Robert Milligan has been compared to the Roman patriot Cincinnatus, who in the 5th century, B.C., was twice called from his farm to help save the republic. Except in Milligan’s case it wasn’t a plow he put down in service of his state, but golf clubs.
A retired Marine Corps lieutenant general living in Panama City, Florida, Milligan was approached by the state Republican Party in 1994 and asked to run for state comptroller. Milligan accepted and began building a campaign organization, which consisted of him, his wife, an old friend from the military and a budget of $100,000 from small donations.
It was actually the issue of campaign contributions that piqued Milligan’s passion for the job. It turns out that Milligan’s war chest was relatively small for a reason: In Florida, the comptroller’s office doesn’t just watch the state’s books, it regulates the financial industry, from banking to securities. “I didn’t get a single contribution from anyone in the regulated community,” Milligan says. “They were afraid of retribution.”
Retribution from whom? The person the industry WAS giving money to: the long-time Democratic incumbent, who had a campaign stash 11 times larger than Milligan’s.
The fact that an elected official could wind up so beholden to the community he was supposed to regulate bothered Milligan a lot. But it didn’t seem like there was much he’d ever get to do about it. The week before the election, he was down more than 10 percentage points in the polls. During the last weekend of the race, he threw every dime of his state matching money — another $100,000 — into a media buy.
It turned out to be public money well spent. He won by 100,000 votes and dug into his new job.
Milligan proceeded on two fronts. First, he reinvented the organization. “When I arrived, there were 82 people in our Miami field office and nobody in charge. Every decision was made from this corner office.” Milligan quickly put directors into the regions and cut them loose. “I told them I didn’t want to hear from them unless they had a policy question or they needed my support.” The staff, he says, “responded spectacularly.”

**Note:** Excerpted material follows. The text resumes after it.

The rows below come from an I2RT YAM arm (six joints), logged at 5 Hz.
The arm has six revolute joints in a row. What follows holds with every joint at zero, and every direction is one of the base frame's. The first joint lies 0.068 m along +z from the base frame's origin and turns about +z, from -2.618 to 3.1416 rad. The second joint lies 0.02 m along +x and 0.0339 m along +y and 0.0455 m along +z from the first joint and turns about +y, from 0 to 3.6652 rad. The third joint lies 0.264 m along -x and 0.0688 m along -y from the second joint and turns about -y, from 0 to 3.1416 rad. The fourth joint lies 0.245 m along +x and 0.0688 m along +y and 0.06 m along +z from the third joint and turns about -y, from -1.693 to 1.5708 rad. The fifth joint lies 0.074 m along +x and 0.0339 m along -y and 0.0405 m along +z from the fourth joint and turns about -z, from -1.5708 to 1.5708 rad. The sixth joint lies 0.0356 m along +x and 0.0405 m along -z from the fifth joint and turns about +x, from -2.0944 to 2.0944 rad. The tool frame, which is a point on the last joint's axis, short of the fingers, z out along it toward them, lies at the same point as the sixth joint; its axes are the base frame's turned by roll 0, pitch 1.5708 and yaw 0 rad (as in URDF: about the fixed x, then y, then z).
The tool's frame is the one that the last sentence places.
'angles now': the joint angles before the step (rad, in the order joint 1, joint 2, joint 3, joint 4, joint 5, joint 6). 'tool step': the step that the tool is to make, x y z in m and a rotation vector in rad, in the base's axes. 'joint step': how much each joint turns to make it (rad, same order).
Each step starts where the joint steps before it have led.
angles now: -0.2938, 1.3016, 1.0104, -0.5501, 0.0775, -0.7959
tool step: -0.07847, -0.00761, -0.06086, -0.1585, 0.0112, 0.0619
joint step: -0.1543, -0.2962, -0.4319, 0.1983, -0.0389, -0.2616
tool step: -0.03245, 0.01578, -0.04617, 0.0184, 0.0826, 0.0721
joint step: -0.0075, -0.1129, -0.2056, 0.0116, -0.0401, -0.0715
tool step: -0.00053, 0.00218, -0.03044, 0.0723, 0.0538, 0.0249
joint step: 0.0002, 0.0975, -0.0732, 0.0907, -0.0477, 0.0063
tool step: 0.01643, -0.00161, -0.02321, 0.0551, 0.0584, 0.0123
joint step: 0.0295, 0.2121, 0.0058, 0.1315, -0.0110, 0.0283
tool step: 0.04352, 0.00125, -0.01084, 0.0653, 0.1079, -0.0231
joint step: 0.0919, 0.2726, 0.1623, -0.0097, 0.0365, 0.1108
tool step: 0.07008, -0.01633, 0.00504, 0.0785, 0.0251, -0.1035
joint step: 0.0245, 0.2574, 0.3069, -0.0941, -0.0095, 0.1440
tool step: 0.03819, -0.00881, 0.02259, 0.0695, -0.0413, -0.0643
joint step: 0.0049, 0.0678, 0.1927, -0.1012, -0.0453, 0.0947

He also overhauled audits. “There were literally people in green eyeshades with those rubber things on their thumbs going through wire baskets of paper.” He automated the whole process, honing in on the 10 percent of transactions that represented 97 percent of the state’s expenditures.

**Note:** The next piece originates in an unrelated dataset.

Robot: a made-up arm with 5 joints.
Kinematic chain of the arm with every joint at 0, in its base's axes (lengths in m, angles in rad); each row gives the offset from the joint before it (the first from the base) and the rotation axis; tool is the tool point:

Then he turned to address his larger concern — that elected officials, inherently subjected to political pressure, shouldn’t also be in the position of regulating business and industry. The first year of his tenure he pushed a bill to divest the state comptroller of such powers. “I got slam-dunked,” he says. Too many people, it turned out, had too vested an interest in the campaign quid pro status quo.

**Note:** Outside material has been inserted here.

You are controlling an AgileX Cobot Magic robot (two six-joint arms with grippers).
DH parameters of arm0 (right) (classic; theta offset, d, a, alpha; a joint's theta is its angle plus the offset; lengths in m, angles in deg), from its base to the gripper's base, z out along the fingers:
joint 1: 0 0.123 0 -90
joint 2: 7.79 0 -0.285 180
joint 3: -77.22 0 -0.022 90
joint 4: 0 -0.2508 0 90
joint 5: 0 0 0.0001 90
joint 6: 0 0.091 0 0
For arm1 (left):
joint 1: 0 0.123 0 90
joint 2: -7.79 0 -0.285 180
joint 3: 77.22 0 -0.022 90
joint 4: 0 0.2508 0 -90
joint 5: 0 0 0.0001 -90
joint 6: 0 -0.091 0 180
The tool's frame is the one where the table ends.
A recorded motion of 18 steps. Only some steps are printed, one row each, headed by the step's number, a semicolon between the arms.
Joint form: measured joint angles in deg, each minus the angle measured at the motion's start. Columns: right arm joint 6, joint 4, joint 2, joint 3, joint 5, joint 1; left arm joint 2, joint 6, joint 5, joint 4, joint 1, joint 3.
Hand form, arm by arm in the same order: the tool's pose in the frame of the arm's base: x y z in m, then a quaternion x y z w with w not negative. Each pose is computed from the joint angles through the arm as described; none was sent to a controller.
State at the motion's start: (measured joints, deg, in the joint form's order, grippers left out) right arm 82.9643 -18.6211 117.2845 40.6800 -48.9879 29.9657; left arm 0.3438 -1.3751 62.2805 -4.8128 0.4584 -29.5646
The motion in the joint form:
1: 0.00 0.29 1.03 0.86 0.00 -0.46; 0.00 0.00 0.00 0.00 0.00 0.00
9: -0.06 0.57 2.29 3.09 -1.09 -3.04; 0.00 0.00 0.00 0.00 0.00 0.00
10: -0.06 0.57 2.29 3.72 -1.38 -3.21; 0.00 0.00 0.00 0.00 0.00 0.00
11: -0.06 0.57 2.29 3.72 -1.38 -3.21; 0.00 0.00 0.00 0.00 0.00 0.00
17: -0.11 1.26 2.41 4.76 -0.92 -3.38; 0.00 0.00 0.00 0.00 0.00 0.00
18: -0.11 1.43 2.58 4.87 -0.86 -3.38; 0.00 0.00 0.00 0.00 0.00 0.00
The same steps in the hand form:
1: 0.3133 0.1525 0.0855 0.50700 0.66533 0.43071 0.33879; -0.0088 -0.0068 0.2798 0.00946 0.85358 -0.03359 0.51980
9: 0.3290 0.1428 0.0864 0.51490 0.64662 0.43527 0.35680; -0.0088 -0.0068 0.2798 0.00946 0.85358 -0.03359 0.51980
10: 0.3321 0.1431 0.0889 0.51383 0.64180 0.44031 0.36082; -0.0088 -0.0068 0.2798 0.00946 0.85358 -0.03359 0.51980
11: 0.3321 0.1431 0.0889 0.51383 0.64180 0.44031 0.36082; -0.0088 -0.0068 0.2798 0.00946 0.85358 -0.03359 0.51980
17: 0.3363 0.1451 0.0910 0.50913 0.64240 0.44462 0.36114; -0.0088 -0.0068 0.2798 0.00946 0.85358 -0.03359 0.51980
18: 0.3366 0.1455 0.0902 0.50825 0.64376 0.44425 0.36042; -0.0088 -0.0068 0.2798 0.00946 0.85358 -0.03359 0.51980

Milligan saw new opportunity in 1998, when the state convened a constitutional revision commission. The plan he presented to it was to combine the elective treasurer and comptroller jobs into a single state chief financial officer, a position with no regulatory powers. By design, the plan paid double dividends: The treasurer had also been in the regulatory business, overseeing the insurance industry.
The revision commission liked the idea and so did voters, ratifying the change by ballot. That left the legislature to come up with a new regulatory system for the finance and insurance industries. When lawmakers balked at the task, Milligan threatened to run for a third term and continue to hound them if they didn’t act.
It was all lawmakers needed to hear. Milligan got his nonpartisan regulators. And in January, Milligan will leave Tallahassee as he had hoped and return to Panama City. He won’t exactly be going out to pasture, though. Milligan says he’ll continue to be involved in civic affars but not to such an extent that he can’t pick up the golf clubs regularly.